=== Begin Enclosure ===

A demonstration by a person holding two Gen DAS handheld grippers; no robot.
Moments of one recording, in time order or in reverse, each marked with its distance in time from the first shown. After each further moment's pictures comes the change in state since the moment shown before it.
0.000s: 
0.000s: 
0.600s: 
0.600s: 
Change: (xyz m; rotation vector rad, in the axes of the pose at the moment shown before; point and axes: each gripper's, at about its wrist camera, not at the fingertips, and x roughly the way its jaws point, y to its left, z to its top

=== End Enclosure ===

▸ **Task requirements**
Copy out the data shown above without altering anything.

▸ **Reply**
A demonstration by a person holding two Gen DAS handheld grippers; no robot.
Moments of one recording, in time order or in reverse, each marked with its distance in time from the first shown. After each further moment's pictures comes the change in state since the moment shown before it.
0.000s: 
0.000s: 
0.600s: 
0.600s: 
Change: (xyz m; rotation vector rad, in the axes of the pose at the moment shown before; point and axes: each gripper's, at about its wrist camera, not at the fingertips, and x roughly the way its jaws point, y to its left, z to its top

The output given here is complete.